Poverty and hunger affect the world’s largest cities as well as its smallest towns. Convoy of Hope’s Rural Initiatives program helps rural leaders address the sometimes overwhelming issues that face their communities. Recently, Convoy held training sessions in the town of Woodstock, Alabama, to equip civil and church leaders to better serve the people around them.
Woodstock is a town of less than 2,000 people with a median income of less than $40,000. “The rate of teen pregnancy is higher than the national average; the rate of drug addiction is higher than the national average,” said Chad Payne, the pastor of a local church. “You may dream of getting out of that, but you don’t see others who have done that, so you don’t know the process. I think maybe I can bring a fresh perspective and say, ‘Look, you can be more than what you are … there’s more to life than this.’”
When serving in the community, Chad sees hopelessness as the main reason why so many are in poverty. But knowing where to start with such a complex problem can be difficult. That’s why Convoy of Hope offers training sessions to community groups interested in meeting local needs.
“When I came across Convoy of Hope, it was a perfect fit,” Pastor Chad said. “The thing I came away [with] from that first training was that this is easy to do.
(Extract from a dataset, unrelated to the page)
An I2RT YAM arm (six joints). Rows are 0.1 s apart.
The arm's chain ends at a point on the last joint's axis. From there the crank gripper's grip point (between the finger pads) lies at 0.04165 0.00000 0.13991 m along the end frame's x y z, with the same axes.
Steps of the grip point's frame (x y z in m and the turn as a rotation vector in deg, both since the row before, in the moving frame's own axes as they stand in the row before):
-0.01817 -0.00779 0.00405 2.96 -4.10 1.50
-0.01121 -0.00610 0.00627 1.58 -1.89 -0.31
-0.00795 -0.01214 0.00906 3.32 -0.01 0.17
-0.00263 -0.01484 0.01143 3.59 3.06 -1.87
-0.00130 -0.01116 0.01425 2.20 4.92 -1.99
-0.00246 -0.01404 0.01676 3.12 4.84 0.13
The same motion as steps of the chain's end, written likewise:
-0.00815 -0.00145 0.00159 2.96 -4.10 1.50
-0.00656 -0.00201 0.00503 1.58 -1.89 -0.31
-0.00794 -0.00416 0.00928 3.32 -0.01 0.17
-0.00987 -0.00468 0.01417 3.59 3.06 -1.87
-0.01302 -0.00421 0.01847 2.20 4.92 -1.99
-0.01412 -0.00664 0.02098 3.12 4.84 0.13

It’s very practical. Convoy of Hope has just simply come alongside us. They’ve encouraged me to believe that good things can happen here.”
In an effort to combat poverty and hunger, Convoy of Hope provides leaders like Pastor Chad with products to help meet urgent needs in their communities.
“They have often made resources available and said, ‘Hey, look, we have this trailer load that we can bring you. And we gave this to another pastor. Here’s what he did with it. You could do that, or you could do something else.”
The partnership is paying off. Already, Pastor Chad is seeing the difference he and his congregation are making.
“We’ve become well-known in the community. When I meet somebody and they find out who I am, they’ll say, ‘Oh! You’re that church that came and helped the school that time, aren’t you?’”
Convoy of Hope believes that living rural doesn’t mean living far from hope. And partners like Pastor Chad and other local leaders in Woodstock prove that every day. With a little bit of knowledge, some support, and a few resources, rural communities all over the world are proving that hopelessness isn’t the norm and compassion can change lives.